Ей уже не были противны эти прикосновения она дивилась себе, она даже немного расслабилась, будто не с ней, а с кем-то другим происходило это странное действо; дрогнули завязки на вороте рубахи - и сам ворот ослаб, и рубаха медленно поползла, не держась на плечах...
Она вцепилась в ткань мертвой хваткой; запястья ее снова были пленены, и тихий, твердый голос снова велел:
- Нет.
И столько силы, столько скрытой власти было в этом голосе, что Вирлена не решилась сопротивляться, хоть как ни мучительно стыдно ей было, когда рубаха упала на пол и она осталась стоять, совершенно нагая.

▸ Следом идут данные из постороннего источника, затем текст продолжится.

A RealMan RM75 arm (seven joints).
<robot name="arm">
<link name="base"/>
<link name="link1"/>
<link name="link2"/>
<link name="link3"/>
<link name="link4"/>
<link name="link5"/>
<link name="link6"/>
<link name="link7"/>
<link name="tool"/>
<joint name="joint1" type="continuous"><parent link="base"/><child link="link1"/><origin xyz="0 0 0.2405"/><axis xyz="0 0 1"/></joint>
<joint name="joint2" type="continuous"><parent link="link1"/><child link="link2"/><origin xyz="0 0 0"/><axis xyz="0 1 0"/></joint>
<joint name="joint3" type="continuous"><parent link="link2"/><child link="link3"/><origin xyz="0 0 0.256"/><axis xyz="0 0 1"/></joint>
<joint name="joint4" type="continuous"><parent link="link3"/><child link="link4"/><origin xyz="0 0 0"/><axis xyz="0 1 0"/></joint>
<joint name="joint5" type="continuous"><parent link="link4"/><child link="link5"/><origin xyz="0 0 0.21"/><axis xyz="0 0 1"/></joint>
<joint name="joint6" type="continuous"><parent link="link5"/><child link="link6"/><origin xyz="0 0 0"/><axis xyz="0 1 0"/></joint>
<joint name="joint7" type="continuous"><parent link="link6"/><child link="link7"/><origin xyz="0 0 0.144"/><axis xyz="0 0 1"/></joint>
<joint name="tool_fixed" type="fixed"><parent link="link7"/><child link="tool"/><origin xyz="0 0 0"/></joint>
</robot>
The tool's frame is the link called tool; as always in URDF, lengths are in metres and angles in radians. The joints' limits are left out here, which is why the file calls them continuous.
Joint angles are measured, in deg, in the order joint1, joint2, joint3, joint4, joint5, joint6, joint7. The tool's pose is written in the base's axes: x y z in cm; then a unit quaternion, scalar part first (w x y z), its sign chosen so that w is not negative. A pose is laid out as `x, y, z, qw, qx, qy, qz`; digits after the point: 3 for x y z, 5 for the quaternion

Горячие ладони коснулись обнаженного тела. Вирлена вскрикнула и сжалась, ожидая неминуемого и ужасного; но ужасного не случилось. Горел огонь в очаге, облизывая ее тело волнами приятного тепла; сильные и нежные мужские руки успокаивали, осторожно подбадривали, путешествуя по бедрам, и вдоль спины, и по плечам, и по тонкой шее:
- Ты красавица... Пугливый звереныш с атласной шкуркой. Не бойся меня... Ты видишь, я сам дрожу перед тобой...
И он тихонько привлек ее к себе, и она почувствовала, как в груди его под черной хламидой неистово колотится сердце:
- Нет тебе равных... Королева не сравнится с тобой... Не бойся же...
Руки его чуть сильнее сжали ее грудь - и, застонав, Вирлена выгнулась дугой, сотрясаемая новой, невиданной дрожью - то была дрожь страха и стыда, смешанная с дрожью неизъяснимого, неясного желания.
Сама не зная как, она очутилась лежащей на теплой, мохнатой звериной шкуре; пальцы колдуна бегали по ее телу, как пальцы дудошника бегают по дырочкам флейты. Она металась, пытаясь прикрыться руками, потом почему-то заплакала, потом перестала.
- Хорошо, - колдун отвел ее ладони, защищающие вздрагивающую грудь, хорошо...
И губы его коснулись сначала белого холма, а потом розовой вершины его; она, сама не зная зачем, обхватила вдруг его шею - не то оттолкнуть хотела, не то, наоборот, притянуть поближе...
- Хорошо, - шептал он успокаивающе, - вот как хорошо... Разве тебе плохо? Разве тебе страшно?
И рука его оказалась там, где Вирлена боялась ее больше всего.
Где-то горел очаг, и багровые отсветы падали на потолок; и тогда она внезапно, вдруг осознала, что она сейчас - его, что принадлежит ему без остатка, и ей радостно было бы снять перед ним не только одежду - саму кожу...
Потом было больно и горячо. Она снова дрожала, и снова всхлипывала; осторожно оглаживая ее грудь, он успокаивал:
- Все, все... Не бойся. Не надо бояться. Уже все.
Потом она долго лежала в кромешной темноте, обессилевшая, безвольная, разомлевшая... В дымаре дышал ветер, и тихо поскуливал дом, и снова пахло терпкими, горькими травами - и в их запахе она ощущала едва уловимый дурманящий аромат, и ласковая рука лежала на ее голове; потом ее заботливо накрыли шкурой - точно такой же, как та, что была под ней. Она хотела думать - но мыслей не было, только теплая пустота...
Утром, пошатываясь, она шла домой.
Вставало солнце; подставляя ему лицо, Вирлена поняла вдруг, что сегодня увидит Кирияшика, что они поженятся, что каждый день их будет праздником, а каждая ночь... И тело ее сладко застонало, предчувствуя, как же сладко любить - любимого...
...В тот же день в село вернулся - радостный, напуганный, растерянный, но целый и невредимый - Кирияшик. Какой-то там вышел новый указ, и четвертый сын в семье, да еще неполных семнадцати лет, никак не подлежал уже набору; родичи счастливчика чуть не рехнулись от радости, а матери других парней, уведенных вместе с Кирияшем, зачастили на дорогу высматривать сыновей. Надежда их скоро сменилась отчаянием - больше никто не вернулся домой. Никто.
И вот сыграли свадьбу - пышную и веселую, и всем хватило хмельного вина, но молодые были пьяны и так - от счастья... В какое-то мгновение Вирлена готова была признаться мужу в своем грехе ради его спасения - но будто что-то удержало ее, и она не призналась.